▶ To do
If a line of the data below contains the string "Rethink", copy it into your answer.

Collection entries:
----------------------------------------

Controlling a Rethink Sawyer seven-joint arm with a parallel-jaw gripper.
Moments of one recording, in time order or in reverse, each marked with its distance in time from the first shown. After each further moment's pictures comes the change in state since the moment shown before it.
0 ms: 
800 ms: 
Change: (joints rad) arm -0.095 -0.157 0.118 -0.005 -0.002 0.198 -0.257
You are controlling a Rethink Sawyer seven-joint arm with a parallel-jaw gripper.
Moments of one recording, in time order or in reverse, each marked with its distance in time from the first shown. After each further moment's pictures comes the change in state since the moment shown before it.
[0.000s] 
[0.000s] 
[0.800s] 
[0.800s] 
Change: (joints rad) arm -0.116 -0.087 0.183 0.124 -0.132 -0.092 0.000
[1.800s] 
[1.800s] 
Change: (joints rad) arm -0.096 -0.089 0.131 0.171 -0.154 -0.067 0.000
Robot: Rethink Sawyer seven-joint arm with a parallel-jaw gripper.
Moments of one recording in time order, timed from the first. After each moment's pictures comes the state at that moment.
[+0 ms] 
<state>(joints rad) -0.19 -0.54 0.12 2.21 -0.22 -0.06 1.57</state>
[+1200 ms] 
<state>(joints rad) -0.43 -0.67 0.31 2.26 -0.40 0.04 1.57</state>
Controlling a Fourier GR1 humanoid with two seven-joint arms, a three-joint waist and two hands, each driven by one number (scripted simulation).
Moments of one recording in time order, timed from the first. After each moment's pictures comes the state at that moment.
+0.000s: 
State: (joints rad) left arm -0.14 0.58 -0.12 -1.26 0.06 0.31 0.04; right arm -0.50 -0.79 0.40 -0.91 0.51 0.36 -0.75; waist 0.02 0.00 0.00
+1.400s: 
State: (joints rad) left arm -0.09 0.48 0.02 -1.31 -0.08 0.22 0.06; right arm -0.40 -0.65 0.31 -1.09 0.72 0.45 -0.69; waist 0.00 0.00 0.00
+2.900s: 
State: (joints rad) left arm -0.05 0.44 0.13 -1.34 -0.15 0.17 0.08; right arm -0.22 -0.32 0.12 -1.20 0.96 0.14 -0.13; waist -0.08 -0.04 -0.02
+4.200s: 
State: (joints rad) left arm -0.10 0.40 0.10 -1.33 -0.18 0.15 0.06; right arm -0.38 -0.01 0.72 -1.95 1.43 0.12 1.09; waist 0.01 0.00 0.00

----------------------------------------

▶ Exercise answer
Controlling a Rethink Sawyer seven-joint arm with a parallel-jaw gripper.
You are controlling a Rethink Sawyer seven-joint arm with a parallel-jaw gripper.
Robot: Rethink Sawyer seven-joint arm with a parallel-jaw gripper.

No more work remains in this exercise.